Modifying a graph using vertex elimination

Petr A. Golovach, Pinar Heggernes, Pim van 't Hof, Fredrik Manne, Daniël Paulusma and Michał Pilipczuk

Algorithmica, vol. 72, no. 1, pp.99-125, 2015.

A preliminary version of this paper has appeared in the proceedings of WG 2012, the 38th International Workshop on Graph-Theoretic Concepts in Computer Science (held on June 26-28, 2012 in Jerusalem, Israel), Lecture Notes in Computer Science, vol. 7551, pp. 320-331, 2012.

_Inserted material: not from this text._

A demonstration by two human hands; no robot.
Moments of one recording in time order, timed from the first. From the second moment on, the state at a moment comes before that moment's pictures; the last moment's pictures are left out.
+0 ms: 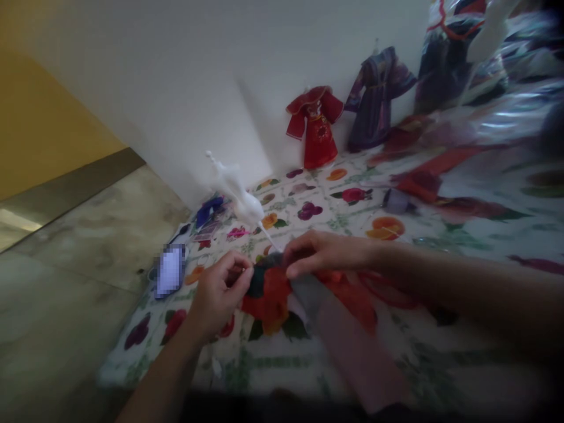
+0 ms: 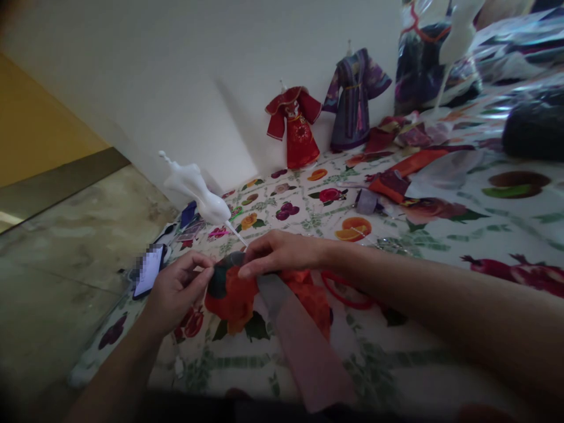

Vertex elimination is a graph operation that turns the neighborhood of a vertex into a clique and removes the vertex itself. It has widely known applications within sparse matrix computations. We define the Elimination problem as follows: given two graphs G and H, decide whether H can be obtained from G by |V(G)|-|V(H)| vertex eliminations. We show that Elimination is W[1]-hard when parameterized by |V(H)|, even if both input graphs are split graphs, and W[2]-hard when parameterized by |V(G)| - |V(H)|, even if H is a complete graph. On the positive side, we show that Elimination admits a kernel with at most 5|V(H)| vertices in the case when G is connected and H is a complete graph, which is in sharp contrast to the W[1]-hardness of the related Clique problem. We also study the case when either G or H is tree. The computational complexity of the problem depends on which graph is assumed to be a tree: we show that Elimination can be solved in polynomial time when H is a tree, whereas it surprisingly remains NP-complete when G is a tree.